Basic ML frameworks for prototyping. Current examples include 1) a binary classification pipeline (RFC) for the sklearn breast cancer dataset, 2) an XGBoost time-series analysis, 3) a set of small examples such as PCA clustering and linear programming.
To run these scripts, you must create a .env
file in the project root directory which will define
PROJECT_ROOT
, namely the full path to the directory containing this .env
file.
- src/RFC/tune.py
- AUC Hyperparameter optimization for the RFC model to be trained.
- python src/modeling/tune.py --help
- src/RFC/train.py
- Train a RFC model, with or without undersampling to address class imbalance.
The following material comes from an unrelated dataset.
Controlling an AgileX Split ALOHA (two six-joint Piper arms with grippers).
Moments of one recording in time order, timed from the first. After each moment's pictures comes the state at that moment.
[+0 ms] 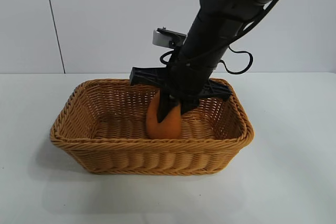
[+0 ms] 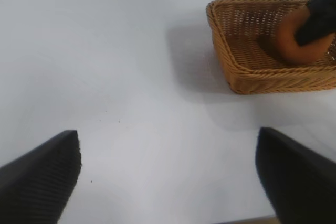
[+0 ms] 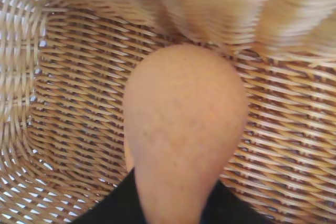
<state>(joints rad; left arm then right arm) -0.09 0.00 -0.50 -0.06 1.06 0.00 0.58 2.06 -1.40 0.27 0.60 0.09</state>
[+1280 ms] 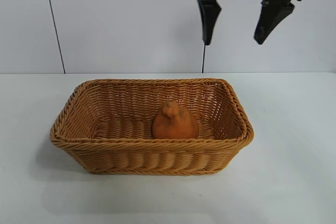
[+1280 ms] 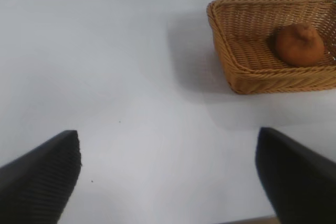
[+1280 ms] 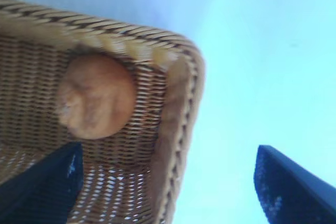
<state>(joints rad) -0.09 0.00 -0.50 -0.06 1.06 0.00 0.36 1.93 -1.76 -0.07 1.21 0.19</state>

- python src/modeling/train.py --help
- src/RFC/predict.py
- Make predictions using the model trained in (2).
- python src/modeling/predict.py --help
- src/time_series/explore_ts.ipynb
- Generate a time-series dataset with mutlii-periodic signal and noise
- Illustrate extracting frequencies in the periodic data with fourier analysis.
- View the final prediction results after having run steps (2) - (4)
- src/RFC/tune.py
- Hyperparameter optimization for the XGB model to be trained (using oldest 50% of data).
- src/time_series/train.py
- Train an XGBoost model on this dataset, leveraging learnings from exploration and tuning in (1) + (2) (using oldest 80% of data).
- src/time_series/predict.py
- Make predictions for the most-recent 20% of time-series data.